Anaesthesia is one of the few occupations that the time from action to disaster is quite short. For most other careers and medical specialties, by the time you do an action, prescribe a medication and perform a procedure…. If a mistake is made, there is substantial time to correct this. But anaesthesia is different. After giving a paralytic agent you only have a few minutes to oxygenate the patient before they could die of hypoxaemia. If a patient suffers anaphylaxis, you only have a few minutes to correctly diagnosis and treat before the patient suffers cardiovascular collapse.

This all sounds like anaesthesia must be a very stressful profession, and I confess it is at times. But fortunately our system of rigorous training, the hospitals’ safety policies, the incredible medications and equipment at our disposal means that anaesthesia is incredibly safe. It is about 10x safer to have an anaesthetic than to drive a car for a year.
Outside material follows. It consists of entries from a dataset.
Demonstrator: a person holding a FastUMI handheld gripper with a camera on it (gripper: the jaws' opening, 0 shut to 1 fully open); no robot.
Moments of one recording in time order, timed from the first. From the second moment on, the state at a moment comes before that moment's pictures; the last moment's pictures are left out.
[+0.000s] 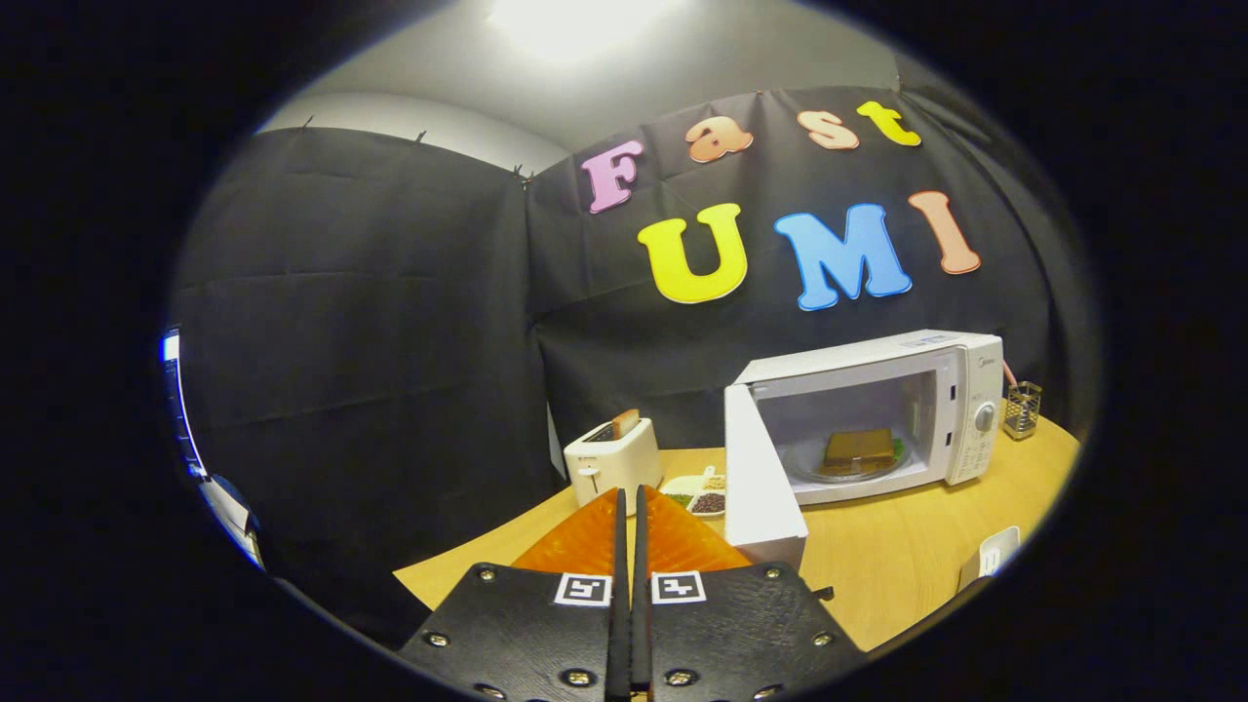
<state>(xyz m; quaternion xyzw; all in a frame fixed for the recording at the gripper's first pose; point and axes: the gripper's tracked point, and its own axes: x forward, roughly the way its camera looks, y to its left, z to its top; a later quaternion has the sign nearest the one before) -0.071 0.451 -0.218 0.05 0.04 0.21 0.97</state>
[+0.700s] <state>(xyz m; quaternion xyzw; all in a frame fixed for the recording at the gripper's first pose) -0.030 0.320 -0.220 0.06 0.02 0.08 0.99</state>
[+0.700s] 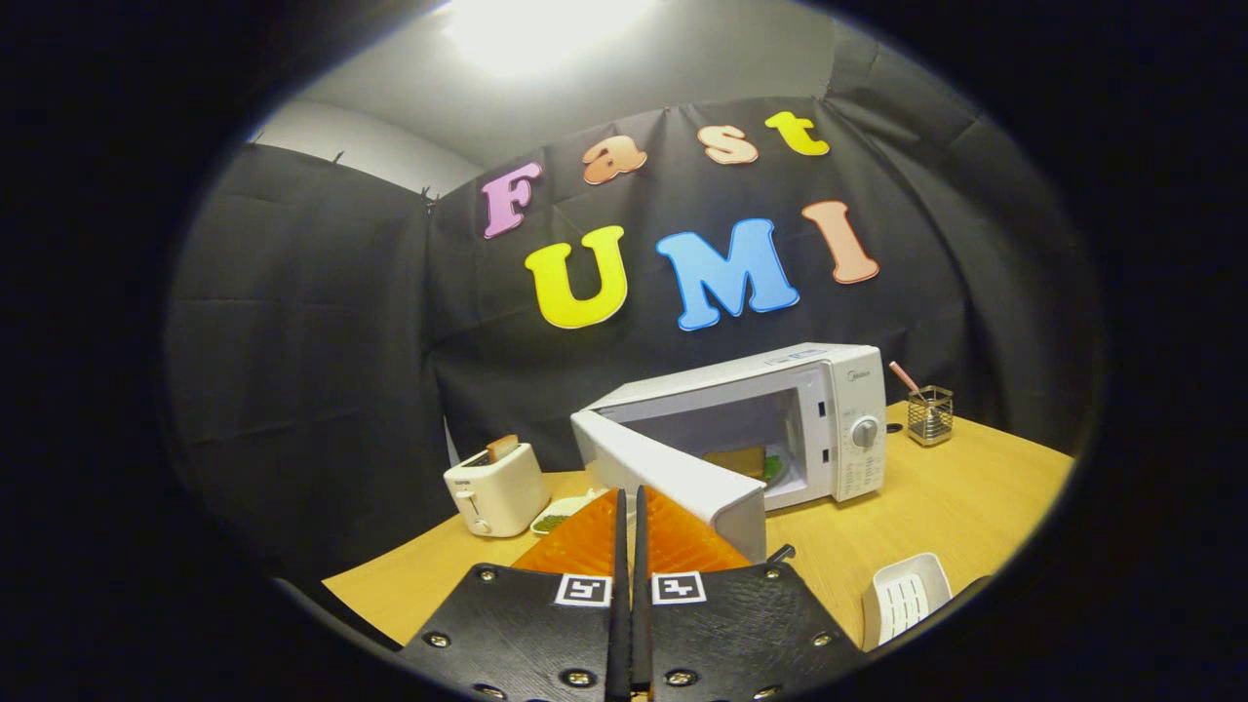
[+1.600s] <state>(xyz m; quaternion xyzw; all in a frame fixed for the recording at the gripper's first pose) 0.040 0.206 -0.224 0.08 0.02 -0.03 1.00</state>
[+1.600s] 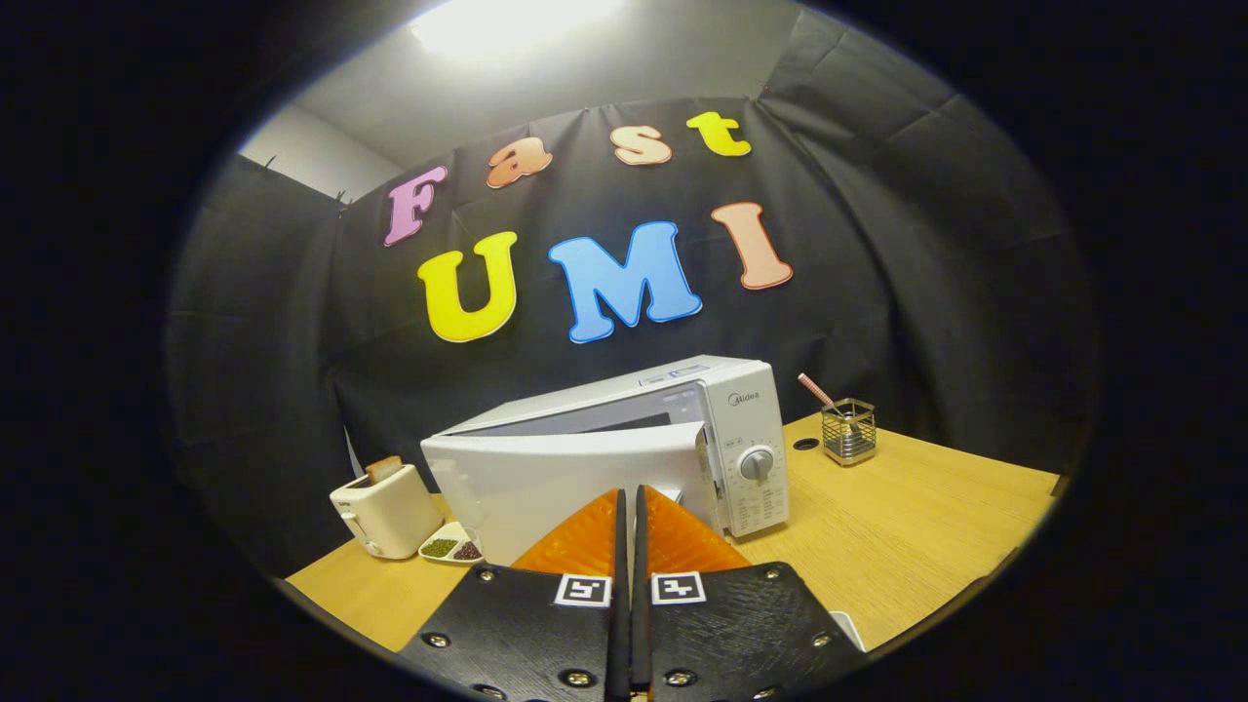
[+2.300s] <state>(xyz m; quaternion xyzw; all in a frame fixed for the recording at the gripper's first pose) 0.112 0.176 -0.208 0.05 0.02 -0.03 1.00</state>
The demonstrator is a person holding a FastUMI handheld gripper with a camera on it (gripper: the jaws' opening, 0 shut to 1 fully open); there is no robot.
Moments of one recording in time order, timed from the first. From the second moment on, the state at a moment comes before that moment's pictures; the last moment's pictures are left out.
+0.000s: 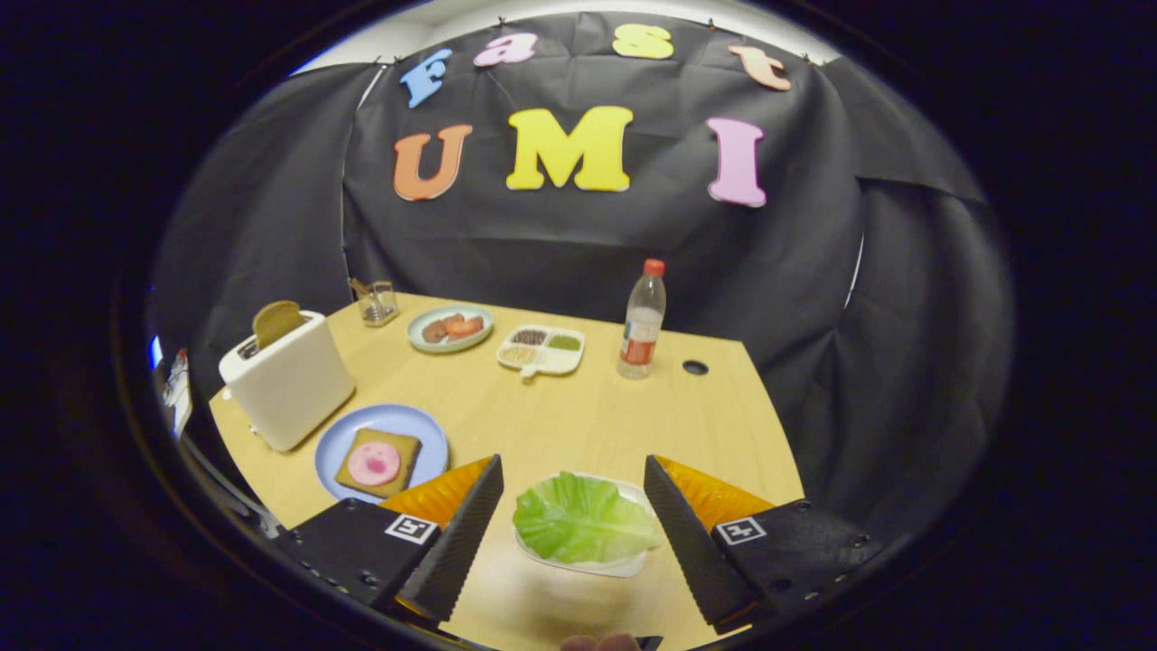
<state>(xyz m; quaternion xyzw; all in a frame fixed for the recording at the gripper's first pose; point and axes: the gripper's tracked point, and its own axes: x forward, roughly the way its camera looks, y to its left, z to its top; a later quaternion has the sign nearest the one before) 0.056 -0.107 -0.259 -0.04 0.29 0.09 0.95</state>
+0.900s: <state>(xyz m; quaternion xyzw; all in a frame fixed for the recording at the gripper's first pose) 0.080 -0.098 -0.394 -0.05 0.43 0.12 0.89</state>
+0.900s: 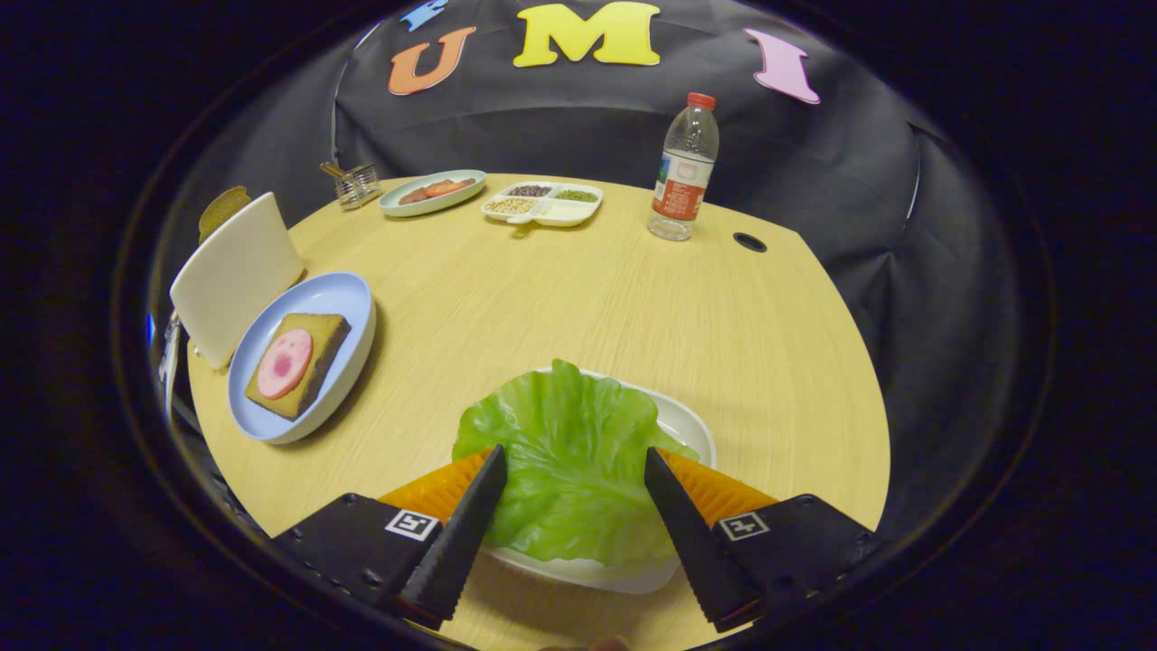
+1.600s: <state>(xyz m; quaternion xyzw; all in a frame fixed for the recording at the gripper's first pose) 0.087 -0.098 -0.377 -0.01 0.41 0.14 0.90</state>
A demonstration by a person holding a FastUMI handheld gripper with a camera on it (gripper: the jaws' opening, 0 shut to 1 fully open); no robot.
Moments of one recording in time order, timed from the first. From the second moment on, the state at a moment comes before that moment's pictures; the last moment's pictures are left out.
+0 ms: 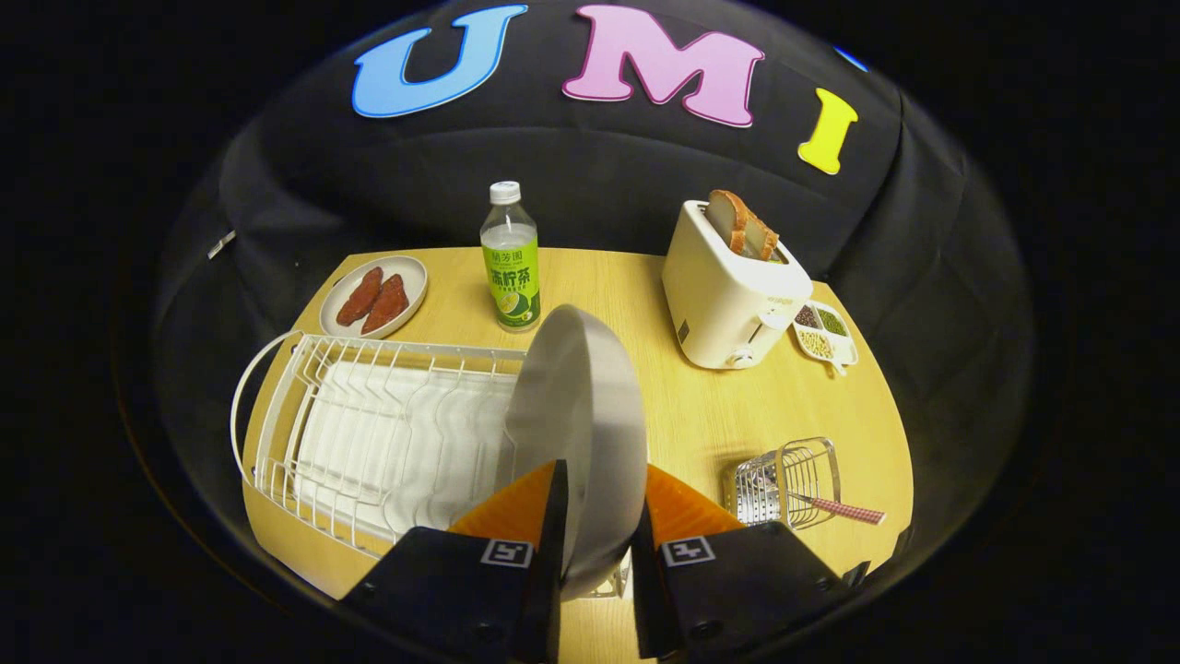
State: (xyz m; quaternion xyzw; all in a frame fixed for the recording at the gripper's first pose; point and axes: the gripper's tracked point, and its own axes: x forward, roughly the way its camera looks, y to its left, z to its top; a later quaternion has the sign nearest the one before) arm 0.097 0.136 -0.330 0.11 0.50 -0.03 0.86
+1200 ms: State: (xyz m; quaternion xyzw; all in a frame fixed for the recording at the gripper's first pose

So if you don’t mind the sometimes stressful situations and trust in your training, you will learn how to manage those crises effectively.

Every specialty has certain repetitive elements. For anesthetists this would be iv cannulas and long stable cases where there isn’t much activity. If you enjoy the challenge of cannulas – difficult or easy – and are able to occupy yourself during those longer cases with other important roles in theatre such as teaching or supervising your trainee, anaesthesia could be a great specialty for you.

Often we don’t have form long-term professional relationships with our patients. Instead we have to try and gain rapport and comfort patients in the 5 minutes before the operation – during the most stressful part of their surgical journey. If you are able to talk easily with people, and gain their confidence with a natural ease, this is a tremendous advantage in a profession with less (awake) patient contact that most others. I don’t mind the lack of patient contact, as it allows me to keep my work and home life separate. I admire those professionals that do form enduring professional connections but it wouldn’t suit my personality.


This is just a small part of a much larger topic about what anaesthesia, but I hope if gives the reader a small insight into this specialty.